_Task brief_.
Starting at the top line, return each entry word for word.

(Data records)
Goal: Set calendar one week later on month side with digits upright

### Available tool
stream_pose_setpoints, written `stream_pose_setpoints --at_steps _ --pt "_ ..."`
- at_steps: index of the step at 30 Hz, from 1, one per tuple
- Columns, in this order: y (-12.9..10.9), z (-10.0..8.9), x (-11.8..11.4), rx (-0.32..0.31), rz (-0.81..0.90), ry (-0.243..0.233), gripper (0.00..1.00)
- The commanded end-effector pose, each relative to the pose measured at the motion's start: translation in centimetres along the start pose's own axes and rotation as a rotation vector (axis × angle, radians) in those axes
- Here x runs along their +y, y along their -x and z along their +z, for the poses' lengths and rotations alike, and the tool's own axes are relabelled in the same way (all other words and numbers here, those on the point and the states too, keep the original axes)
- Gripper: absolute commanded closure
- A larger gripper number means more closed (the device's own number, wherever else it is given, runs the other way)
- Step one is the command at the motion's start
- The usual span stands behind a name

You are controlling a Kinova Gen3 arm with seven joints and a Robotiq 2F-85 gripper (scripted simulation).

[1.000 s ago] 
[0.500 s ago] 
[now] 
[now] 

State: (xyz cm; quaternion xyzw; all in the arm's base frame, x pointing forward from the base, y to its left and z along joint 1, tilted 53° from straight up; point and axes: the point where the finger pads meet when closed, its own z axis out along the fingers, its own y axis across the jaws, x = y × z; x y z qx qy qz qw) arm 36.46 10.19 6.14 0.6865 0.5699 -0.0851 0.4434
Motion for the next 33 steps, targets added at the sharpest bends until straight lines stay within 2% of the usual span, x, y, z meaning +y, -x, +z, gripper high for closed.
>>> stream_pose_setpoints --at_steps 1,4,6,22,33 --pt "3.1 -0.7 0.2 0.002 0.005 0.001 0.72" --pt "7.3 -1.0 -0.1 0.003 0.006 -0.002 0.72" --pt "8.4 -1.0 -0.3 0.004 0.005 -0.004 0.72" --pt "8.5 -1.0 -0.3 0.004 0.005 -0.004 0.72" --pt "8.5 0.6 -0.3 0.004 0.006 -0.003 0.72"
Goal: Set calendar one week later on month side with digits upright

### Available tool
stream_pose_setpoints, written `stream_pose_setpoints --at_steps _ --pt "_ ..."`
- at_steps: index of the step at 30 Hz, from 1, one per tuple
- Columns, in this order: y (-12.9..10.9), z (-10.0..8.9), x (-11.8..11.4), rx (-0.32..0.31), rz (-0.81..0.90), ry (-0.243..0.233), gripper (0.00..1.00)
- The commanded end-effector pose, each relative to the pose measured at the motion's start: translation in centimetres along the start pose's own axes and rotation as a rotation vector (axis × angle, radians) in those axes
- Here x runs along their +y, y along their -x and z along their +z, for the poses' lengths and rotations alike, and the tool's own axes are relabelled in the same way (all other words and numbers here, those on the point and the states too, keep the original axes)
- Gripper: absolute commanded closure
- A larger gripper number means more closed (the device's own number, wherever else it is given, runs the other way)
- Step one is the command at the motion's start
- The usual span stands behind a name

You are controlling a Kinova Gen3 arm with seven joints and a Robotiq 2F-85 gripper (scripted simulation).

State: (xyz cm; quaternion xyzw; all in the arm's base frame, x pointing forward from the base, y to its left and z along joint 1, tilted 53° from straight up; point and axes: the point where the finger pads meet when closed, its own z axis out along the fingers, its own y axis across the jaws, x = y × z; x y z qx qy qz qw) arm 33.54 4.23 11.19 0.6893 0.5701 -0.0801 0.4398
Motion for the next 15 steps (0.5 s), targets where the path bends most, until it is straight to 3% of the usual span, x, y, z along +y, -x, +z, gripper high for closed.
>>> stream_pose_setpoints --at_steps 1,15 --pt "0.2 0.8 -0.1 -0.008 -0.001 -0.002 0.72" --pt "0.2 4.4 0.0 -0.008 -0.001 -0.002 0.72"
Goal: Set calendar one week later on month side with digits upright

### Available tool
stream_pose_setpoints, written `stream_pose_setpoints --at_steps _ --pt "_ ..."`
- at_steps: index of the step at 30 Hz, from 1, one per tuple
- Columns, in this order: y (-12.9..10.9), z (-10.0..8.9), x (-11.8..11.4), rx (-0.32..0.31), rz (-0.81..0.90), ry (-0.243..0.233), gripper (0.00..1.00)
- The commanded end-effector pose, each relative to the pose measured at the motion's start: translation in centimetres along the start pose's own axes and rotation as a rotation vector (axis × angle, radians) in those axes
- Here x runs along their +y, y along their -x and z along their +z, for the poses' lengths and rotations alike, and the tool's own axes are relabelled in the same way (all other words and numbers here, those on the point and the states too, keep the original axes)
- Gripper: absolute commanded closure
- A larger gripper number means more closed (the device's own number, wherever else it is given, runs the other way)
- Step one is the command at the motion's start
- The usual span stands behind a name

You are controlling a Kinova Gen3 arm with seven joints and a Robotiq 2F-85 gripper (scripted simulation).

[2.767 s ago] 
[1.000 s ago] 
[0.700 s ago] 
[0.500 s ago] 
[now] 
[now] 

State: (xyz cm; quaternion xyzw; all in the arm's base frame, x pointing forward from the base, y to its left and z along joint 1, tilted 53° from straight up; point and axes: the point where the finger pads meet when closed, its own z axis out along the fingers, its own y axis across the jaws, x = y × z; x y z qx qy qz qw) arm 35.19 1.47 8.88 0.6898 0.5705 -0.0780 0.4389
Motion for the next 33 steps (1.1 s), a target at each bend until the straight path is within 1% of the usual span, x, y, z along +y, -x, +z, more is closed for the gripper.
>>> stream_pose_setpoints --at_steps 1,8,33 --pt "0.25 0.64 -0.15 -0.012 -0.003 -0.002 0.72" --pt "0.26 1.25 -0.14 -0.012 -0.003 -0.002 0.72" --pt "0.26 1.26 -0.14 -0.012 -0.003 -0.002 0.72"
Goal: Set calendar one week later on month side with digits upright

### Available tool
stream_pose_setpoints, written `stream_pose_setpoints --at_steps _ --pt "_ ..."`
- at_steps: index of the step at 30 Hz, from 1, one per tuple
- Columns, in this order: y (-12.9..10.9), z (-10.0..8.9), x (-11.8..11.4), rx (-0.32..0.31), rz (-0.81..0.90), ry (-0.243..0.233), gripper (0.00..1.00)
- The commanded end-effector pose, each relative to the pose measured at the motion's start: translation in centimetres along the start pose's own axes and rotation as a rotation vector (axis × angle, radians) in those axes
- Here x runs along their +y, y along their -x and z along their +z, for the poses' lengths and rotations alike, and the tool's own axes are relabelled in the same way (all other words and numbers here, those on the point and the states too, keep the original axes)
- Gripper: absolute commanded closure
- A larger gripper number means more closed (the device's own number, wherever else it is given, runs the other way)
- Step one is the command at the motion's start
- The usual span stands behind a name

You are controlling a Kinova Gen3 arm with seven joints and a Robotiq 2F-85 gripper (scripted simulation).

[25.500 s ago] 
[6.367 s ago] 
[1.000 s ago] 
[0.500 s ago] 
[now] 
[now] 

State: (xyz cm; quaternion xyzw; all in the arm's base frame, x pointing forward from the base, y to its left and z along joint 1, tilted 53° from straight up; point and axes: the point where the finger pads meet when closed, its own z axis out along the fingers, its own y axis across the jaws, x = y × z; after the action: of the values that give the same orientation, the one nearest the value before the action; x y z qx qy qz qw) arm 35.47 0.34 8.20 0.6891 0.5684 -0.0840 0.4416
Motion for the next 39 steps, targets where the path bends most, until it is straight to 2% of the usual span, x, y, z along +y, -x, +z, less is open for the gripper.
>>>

_Your solution_.
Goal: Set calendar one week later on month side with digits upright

### Available tool
stream_pose_setpoints, written `stream_pose_setpoints --at_steps _ --pt "_ ..."`
- at_steps: index of the step at 30 Hz, from 1, one per tuple
- Columns, in this order: y (-12.9..10.9), z (-10.0..8.9), x (-11.8..11.4), rx (-0.32..0.31), rz (-0.81..0.90), ry (-0.243..0.233), gripper (0.00..1.00)
- The commanded end-effector pose, each relative to the pose measured at the motion's start: translation in centimetres along the start pose's own axes and rotation as a rotation vector (axis × angle, radians) in those axes
- Here x runs along their +y, y along their -x and z along their +z, for the poses' lengths and rotations alike, and the tool's own axes are relabelled in the same way (all other words and numbers here, those on the point and the states too, keep the original axes)
- Gripper: absolute commanded closure
- A larger gripper number means more closed (the device's own number, wherever else it is given, runs the other way)
- Step one is the command at the motion's start
- The usual span stands behind a name

You are controlling a Kinova Gen3 arm with seven joints and a Robotiq 2F-85 gripper (scripted simulation).

[1.000 s ago] 
[0.500 s ago] 
[now] 
[now] 

State: (xyz cm; quaternion xyzw; all in the arm's base frame, x pointing forward from the base, y to its left and z along joint 1, tilted 53° from straight up; point and axes: the point where the finger pads meet when closed, its own z axis out along the fingers, its own y axis across the jaws, x = y × z; x y z qx qy qz qw) arm 36.46 10.19 6.14 0.6865 0.5699 -0.0851 0.4434
Motion for the next 33 steps, targets added at the sharpest bends until straight lines stay within 2% of the usual span, x, y, z meaning +y, -x, +z, gripper high for closed.
>>> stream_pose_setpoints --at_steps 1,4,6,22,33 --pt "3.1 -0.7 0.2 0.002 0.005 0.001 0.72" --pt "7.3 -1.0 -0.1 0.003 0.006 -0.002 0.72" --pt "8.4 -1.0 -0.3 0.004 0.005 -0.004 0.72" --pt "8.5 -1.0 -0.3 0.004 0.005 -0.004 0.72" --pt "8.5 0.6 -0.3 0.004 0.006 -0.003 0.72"
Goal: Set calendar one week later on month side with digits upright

### Available tool
stream_pose_setpoints, written `stream_pose_setpoints --at_steps _ --pt "_ ..."`
- at_steps: index of the step at 30 Hz, from 1, one per tuple
- Columns, in this order: y (-12.9..10.9), z (-10.0..8.9), x (-11.8..11.4), rx (-0.32..0.31), rz (-0.81..0.90), ry (-0.243..0.233), gripper (0.00..1.00)
- The commanded end-effector pose, each relative to the pose measured at the motion's start: translation in centimetres along the start pose's own axes and rotation as a rotation vector (axis × angle, radians) in those axes
- Here x runs along their +y, y along their -x and z along their +z, for the poses' lengths and rotations alike, and the tool's own axes are relabelled in the same way (all other words and numbers here, those on the point and the states too, keep the original axes)
- Gripper: absolute commanded closure
- A larger gripper number means more closed (the device's own number, wherever else it is given, runs the other way)
- Step one is the command at the motion's start
- The usual span stands behind a name

You are controlling a Kinova Gen3 arm with seven joints and a Robotiq 2F-85 gripper (scripted simulation).

State: (xyz cm; quaternion xyzw; all in the arm's base frame, x pointing forward from the base, y to its left and z along joint 1, tilted 53° from straight up; point and axes: the point where the finger pads meet when closed, its own z axis out along the fingers, its own y axis across the jaws, x = y × z; x y z qx qy qz qw) arm 33.54 4.23 11.19 0.6893 0.5701 -0.0801 0.4398
Motion for the next 15 steps (0.5 s), targets where the path bends most, until it is straight to 3% of the usual span, x, y, z along +y, -x, +z, gripper high for closed.
>>> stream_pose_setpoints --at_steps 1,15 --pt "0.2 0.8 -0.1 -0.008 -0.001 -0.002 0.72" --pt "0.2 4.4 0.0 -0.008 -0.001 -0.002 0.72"
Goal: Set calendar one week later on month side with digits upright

### Available tool
stream_pose_setpoints, written `stream_pose_setpoints --at_steps _ --pt "_ ..."`
- at_steps: index of the step at 30 Hz, from 1, one per tuple
- Columns, in this order: y (-12.9..10.9), z (-10.0..8.9), x (-11.8..11.4), rx (-0.32..0.31), rz (-0.81..0.90), ry (-0.243..0.233), gripper (0.00..1.00)
- The commanded end-effector pose, each relative to the pose measured at the motion's start: translation in centimetres along the start pose's own axes and rotation as a rotation vector (axis × angle, radians) in those axes
- Here x runs along their +y, y along their -x and z along their +z, for the poses' lengths and rotations alike, and the tool's own axes are relabelled in the same way (all other words and numbers here, those on the point and the states too, keep the original axes)
- Gripper: absolute commanded closure
- A larger gripper number means more closed (the device's own number, wherever else it is given, runs the other way)
- Step one is the command at the motion's start
- The usual span stands behind a name

You are controlling a Kinova Gen3 arm with seven joints and a Robotiq 2F-85 gripper (scripted simulation).

[2.767 s ago] 
[1.000 s ago] 
[0.700 s ago] 
[0.500 s ago] 
[now] 
[now] 

State: (xyz cm; quaternion xyzw; all in the arm's base frame, x pointing forward from the base, y to its left and z along joint 1, tilted 53° from straight up; point and axes: the point where the finger pads meet when closed, its own z axis out along the fingers, its own y axis across the jaws, x = y × z; x y z qx qy qz qw) arm 35.19 1.47 8.88 0.6898 0.5705 -0.0780 0.4389
Motion for the next 33 steps (1.1 s), a target at each bend until the straight path is within 1% of the usual span, x, y, z along +y, -x, +z, more is closed for the gripper.
>>> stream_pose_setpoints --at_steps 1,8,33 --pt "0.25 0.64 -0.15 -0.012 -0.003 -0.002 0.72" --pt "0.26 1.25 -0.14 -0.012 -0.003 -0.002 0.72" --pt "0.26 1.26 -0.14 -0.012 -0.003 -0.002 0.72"
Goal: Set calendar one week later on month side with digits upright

### Available tool
stream_pose_setpoints, written `stream_pose_setpoints --at_steps _ --pt "_ ..."`
- at_steps: index of the step at 30 Hz, from 1, one per tuple
- Columns, in this order: y (-12.9..10.9), z (-10.0..8.9), x (-11.8..11.4), rx (-0.32..0.31), rz (-0.81..0.90), ry (-0.243..0.233), gripper (0.00..1.00)
- The commanded end-effector pose, each relative to the pose measured at the motion's start: translation in centimetres along the start pose's own axes and rotation as a rotation vector (axis × angle, radians) in those axes
- Here x runs along their +y, y along their -x and z along their +z, for the poses' lengths and rotations alike, and the tool's own axes are relabelled in the same way (all other words and numbers here, those on the point and the states too, keep the original axes)
- Gripper: absolute commanded closure
- A larger gripper number means more closed (the device's own number, wherever else it is given, runs the other way)
- Step one is the command at the motion's start
- The usual span stands behind a name

You are controlling a Kinova Gen3 arm with seven joints and a Robotiq 2F-85 gripper (scripted simulation).

[25.500 s ago] 
[6.367 s ago] 
[1.000 s ago] 
[0.500 s ago] 
[now] 
[now] 

State: (xyz cm; quaternion xyzw; all in the arm's base frame, x pointing forward from the base, y to its left and z along joint 1, tilted 53° from straight up; point and axes: the point where the finger pads meet when closed, its own z axis out along the fingers, its own y axis across the jaws, x = y × z; after the action: of the values that give the same orientation, the one nearest the value before the action; x y z qx qy qz qw) arm 35.47 0.34 8.20 0.6891 0.5684 -0.0840 0.4416
Motion for the next 39 steps, targets where the path bends most, until it is straight to 2% of the usual span, x, y, z along +y, -x, +z, less is open for the gripper.
>>>

The exercise is done, and no more output is needed.